Arraes diz que esta "mentira cantimboza" a deixa muito indignada, porque a população
negra escravizada tinha força e inteligência para lutar contra os escravos da coroa, e ele
demonstrou isso em sua organização e resistência. Este problema é interessante porque
o cordel é destinado a ir contra a máquina da escola, que apresenta os negros como um
povo submisso.

O objetivo deste cordel, então, é apresentar uma história popular sobre Tereza de
Benguela, que durante vinte anos lidero o Quilombo del Quariteré, no Estado de Matto
Grosso, próximo ao Rio Guaporé. Arraes apresenta este quilombo como um quilombo
que se rebelou countra "o opressor branco", os escravistas portugueses. Tereza liderou o
Quariteré após a morte do seu marido, Zé Piolho. O cordel revela que a organização
social do Quilombo foi grande e complexa: em termos políticos, tinha um parlamento e
um conselho; em termos económicos, os habitantes do Quarteirão funcionavam como
uma economia comunitária. Produziam algodão e tecidos, alimentos como milho,
banana, macaxeira e feijão, e o que não consumiam era comercializado fora do
quilombo. Eles também organizaram sua própria autodefensa por meio de armas que
obtiveram em combate ou trocando por outros objetos. Isto permiti-lhes manter a
resistência e libertar outras pessoas escravizadas que aderiram ao Quariteré. A liderança
de Tereza era então política, econômica e militar, e era tão eficiente que foi chamada de
rainha do quilombo.

Este é o aspecto que eu achei mais interessante sobre o cordel, pois na Argentina (não
sei se é o mesmo no Brasil), a palavra quilombo está associada à desordem e ao caos, e
embora o termo tenha sido problematizado, a origem do quilombo foi perdida como
uma organização de negros escravizados que resistiam à opressão. A história do
Quariteré mostra, ao contrário, uma complexa organização social que também estava
assentada sobre as bases de uma comunidade e existia como um poder paralelo ao da
maquinaria do sistema escravista no Brasil. Considero também muito interessante a
reflexão pedagógica sobre o discurso da submissão das pessoas escravizadas e a
contraproposta de um discurso alternativo através de uma literatura que aspira a ser
popular. É escrito em versos do romance, uma forma que favorece a leitura ágil e
musical do poema e que é característica da literatura oral popular.
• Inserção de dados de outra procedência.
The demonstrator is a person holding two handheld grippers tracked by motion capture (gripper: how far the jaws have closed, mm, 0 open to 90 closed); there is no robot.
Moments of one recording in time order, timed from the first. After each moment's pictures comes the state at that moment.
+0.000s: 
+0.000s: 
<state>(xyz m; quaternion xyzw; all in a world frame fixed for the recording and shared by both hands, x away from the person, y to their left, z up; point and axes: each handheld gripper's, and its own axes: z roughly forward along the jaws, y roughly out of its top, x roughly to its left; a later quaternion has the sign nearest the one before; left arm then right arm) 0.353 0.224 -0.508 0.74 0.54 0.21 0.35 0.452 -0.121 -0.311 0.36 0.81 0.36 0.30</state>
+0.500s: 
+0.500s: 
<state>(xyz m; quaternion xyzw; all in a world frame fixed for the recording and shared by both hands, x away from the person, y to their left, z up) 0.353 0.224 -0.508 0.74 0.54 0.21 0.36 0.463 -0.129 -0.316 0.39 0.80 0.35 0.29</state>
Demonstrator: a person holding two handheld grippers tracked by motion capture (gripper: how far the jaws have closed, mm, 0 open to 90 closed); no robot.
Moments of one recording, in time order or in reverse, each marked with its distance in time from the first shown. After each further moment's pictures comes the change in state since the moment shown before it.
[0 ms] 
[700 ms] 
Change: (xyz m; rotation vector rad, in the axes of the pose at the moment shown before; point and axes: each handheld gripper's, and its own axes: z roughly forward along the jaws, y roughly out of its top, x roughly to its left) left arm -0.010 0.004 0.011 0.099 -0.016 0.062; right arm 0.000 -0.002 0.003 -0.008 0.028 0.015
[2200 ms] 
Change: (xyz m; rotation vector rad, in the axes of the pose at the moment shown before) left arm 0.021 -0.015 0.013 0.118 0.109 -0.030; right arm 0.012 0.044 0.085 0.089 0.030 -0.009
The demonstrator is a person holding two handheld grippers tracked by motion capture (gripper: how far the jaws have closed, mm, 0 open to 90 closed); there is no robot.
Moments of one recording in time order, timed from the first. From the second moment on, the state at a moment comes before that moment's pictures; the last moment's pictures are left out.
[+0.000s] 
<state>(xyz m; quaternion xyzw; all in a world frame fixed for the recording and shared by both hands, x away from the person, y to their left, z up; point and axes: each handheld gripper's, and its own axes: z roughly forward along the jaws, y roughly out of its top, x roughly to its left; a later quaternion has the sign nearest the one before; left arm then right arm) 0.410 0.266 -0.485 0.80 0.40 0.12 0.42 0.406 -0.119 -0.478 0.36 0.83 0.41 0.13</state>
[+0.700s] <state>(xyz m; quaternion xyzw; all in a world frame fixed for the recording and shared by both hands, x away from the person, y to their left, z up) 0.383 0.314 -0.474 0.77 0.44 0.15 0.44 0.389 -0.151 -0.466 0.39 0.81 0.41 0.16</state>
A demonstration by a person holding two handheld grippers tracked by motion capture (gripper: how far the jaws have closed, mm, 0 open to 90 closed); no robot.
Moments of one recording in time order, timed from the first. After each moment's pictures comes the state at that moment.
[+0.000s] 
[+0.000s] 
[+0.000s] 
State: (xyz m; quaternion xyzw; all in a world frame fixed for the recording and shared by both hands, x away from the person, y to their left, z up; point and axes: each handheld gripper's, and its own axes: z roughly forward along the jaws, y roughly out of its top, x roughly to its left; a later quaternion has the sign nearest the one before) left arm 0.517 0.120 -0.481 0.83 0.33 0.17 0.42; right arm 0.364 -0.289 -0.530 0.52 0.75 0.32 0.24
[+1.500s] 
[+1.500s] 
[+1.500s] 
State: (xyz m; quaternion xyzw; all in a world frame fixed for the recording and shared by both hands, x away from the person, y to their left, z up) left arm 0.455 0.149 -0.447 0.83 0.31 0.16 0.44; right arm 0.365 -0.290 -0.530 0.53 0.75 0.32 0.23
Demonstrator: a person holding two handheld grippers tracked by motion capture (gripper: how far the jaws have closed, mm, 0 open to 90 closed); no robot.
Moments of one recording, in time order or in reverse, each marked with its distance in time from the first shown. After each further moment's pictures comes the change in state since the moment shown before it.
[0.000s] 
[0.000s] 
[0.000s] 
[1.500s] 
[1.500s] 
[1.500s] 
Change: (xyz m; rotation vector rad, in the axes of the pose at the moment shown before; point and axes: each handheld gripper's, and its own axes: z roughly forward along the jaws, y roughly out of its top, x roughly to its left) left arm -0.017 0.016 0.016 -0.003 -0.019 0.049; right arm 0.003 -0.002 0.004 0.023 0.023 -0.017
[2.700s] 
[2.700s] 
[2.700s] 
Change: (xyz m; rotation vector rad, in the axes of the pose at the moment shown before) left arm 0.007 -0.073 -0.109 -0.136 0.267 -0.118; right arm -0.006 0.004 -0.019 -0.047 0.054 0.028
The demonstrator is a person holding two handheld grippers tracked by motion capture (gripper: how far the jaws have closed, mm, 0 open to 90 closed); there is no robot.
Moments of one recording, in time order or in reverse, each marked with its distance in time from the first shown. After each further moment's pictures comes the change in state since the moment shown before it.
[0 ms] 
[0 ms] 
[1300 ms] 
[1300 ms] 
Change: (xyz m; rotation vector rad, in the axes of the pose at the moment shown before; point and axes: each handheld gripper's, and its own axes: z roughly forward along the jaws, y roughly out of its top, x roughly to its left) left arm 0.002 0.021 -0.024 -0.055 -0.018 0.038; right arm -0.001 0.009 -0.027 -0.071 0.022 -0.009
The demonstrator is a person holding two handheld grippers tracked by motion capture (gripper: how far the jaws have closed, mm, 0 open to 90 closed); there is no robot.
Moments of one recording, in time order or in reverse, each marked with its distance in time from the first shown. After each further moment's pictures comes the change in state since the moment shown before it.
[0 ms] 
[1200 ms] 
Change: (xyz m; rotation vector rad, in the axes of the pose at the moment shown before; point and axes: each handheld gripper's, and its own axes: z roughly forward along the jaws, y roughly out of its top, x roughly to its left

O cordel também narra que, em 1770, o quilombo de Quariteré foi atacado por Luis
Pinto de Sousa Coutinho, governador da Capitania de Mato Grosso. As forças da
Capitania destruíram o quilombo, matando e aprisionando muitos de seus habitantes.
Encarnada com a figura de Tereza, foi encarcerada e depois decapitada. Sua cabeça foi
exposta num poste, "para mostrar a maldade desses vermes / que o racismo enriqueceu".
A exposição da cabeça de Tereza lembrou me que na rebelião de Espartaco o Império
Romano crucificou centenas de escravos na Via Ápia, tanto para mostrar a crueldade
com que eles extinguiram as guerras civis como para agir como um dissuasor para as
centenas de escravos que viajavam todos os dias pela Via Ápia servindo aos poderosos
de Roma. É notável a vontade de exhibir os corpos como um troféu de vitória e, ao
mesmo tempo, como um sinal de que aqueles que se levantam contra a subjugação serão
punidos; ela mostra como a maquinaria da escravidão precisaba operar sobre os corpos
e mostrar uma subjugação que era ainda pior se a tentativa de buscar a liberdade fosse
feita.

A morte de Tereza de Benguela aconteceu no dia 25 de julho e por isso o dia foi
instituído em 1992, na República Dominicana, como o dia da mulher afro-latino-
americana e caribenha. No entanto, não foi até 2014 que o Brasil declarou 25 de julho
como o Dia Internacional de Benguela Tereza e da Mulher Negra. Fiquei muito
surprendida por ter sido há apenas 5 anhos que o Brasil deu esse reconhecimento a
Tereza de Benguela, embora eu imaginasse que tivesse a ver com o discurso da
democracia racial no Brasil. Arraes, no final do poema, afirma que ela escreve esta
corda por três razões: porque ela também é uma mulher negra e quer deixar o registro
do legado de Tereza; para que fatos importantes não sejam mais esquecidos e o racismo
não seja mais escondido; e para que os negros tenham fortalecido os exemplos pelos
quais lutar. Reafirma, mais uma vez, a intenção pedagógica e política do cordel, e sua
disposição de popularizar issa história.